In just ten days, the DMP reported over 1,000 cases filed. They plan to have fully automated enforcement across Dhaka within six months, largely phasing out manual case filing. And here’s the kicker: the vehicle owner is responsible for any violation, no matter who's driving. Points are deducted from the owner’s license, and if you hit zero from the initial 12, your license is canceled. Ouch.
The Mixed Bag of Digital Justice
Unsurprisingly, social media groups like Traffic Alert (with over 447,000 members) are buzzing. Many are thrilled. One private driver, Osman Gani, noted that people are now actually wearing seat belts, making roads feel safer. Because nothing encourages compliance like the threat of an immediate, unfeeling fine.
But it’s not all sunshine and perfectly obeyed traffic laws. Criticisms abound. Ismail Hossain from the Dhaka Traffic Alert group pointed out that while private cars are getting pinged, what about buses stopping wherever they please or rickshaws going the wrong way? Fair is fair, after all. Omar Faruk added another layer: pedestrians frequently jaywalk, forcing cars to inch forward. Why should the car owner be penalized if the camera targets them in that scenario?

Then there are the scammers, because of course there are. They’ve already started calling vehicle owners, falsely claiming violations to demand money. The DMP has issued warnings: only pay through official banking channels. And for a brief, glorious moment, a photo of a supposedly stolen AI camera went viral, before it was discovered to be a traffic light that had merely fallen over in strong winds. Because even AI needs to contend with physics.
Perhaps the biggest challenge for Dhaka's new digital overlords?

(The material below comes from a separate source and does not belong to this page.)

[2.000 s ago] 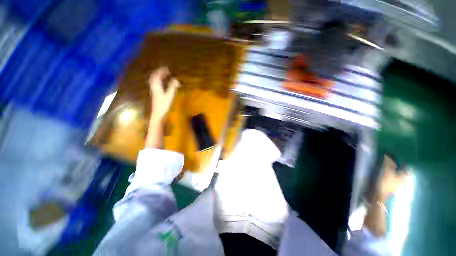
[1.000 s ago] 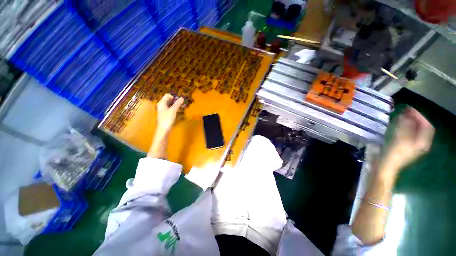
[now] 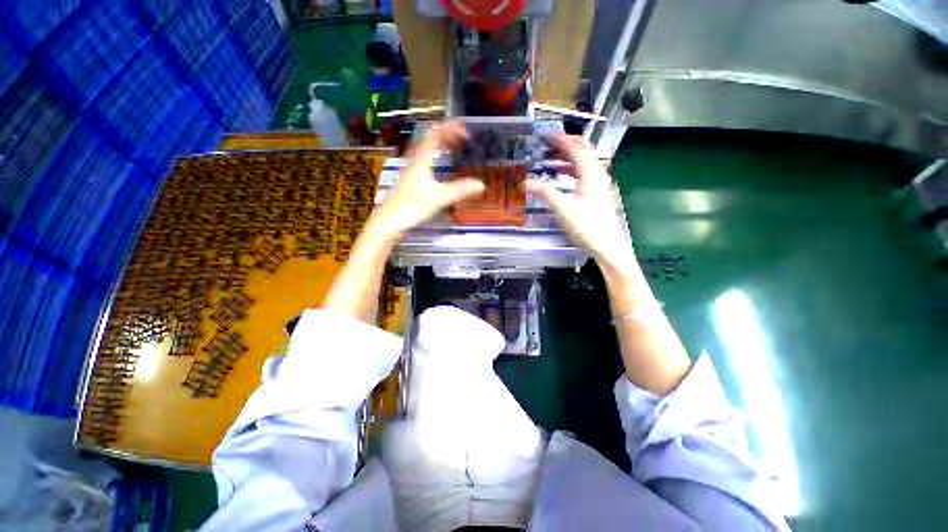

Unregistered vehicles. Manual and battery-powered rickshaws often operate without license plates, making them utterly invisible to a system that relies on scanning plates and matching them to a database. The DMP hasn't yet explained how these ghost vehicles will be handled, a question that keeps popping up in those bustling Facebook traffic groups. Because technology, it seems, can't solve every problem — especially when some problems don't have plates to begin with.
Professor B M Mainul Hossain from the University of Dhaka summed it up: success hinges on transparency, the right to appeal, and a clear policy for those unregistered vehicles. AI cameras are a good start, he says, but they're not a magic bullet. And if that's not a dry observation worthy of a nod, what is?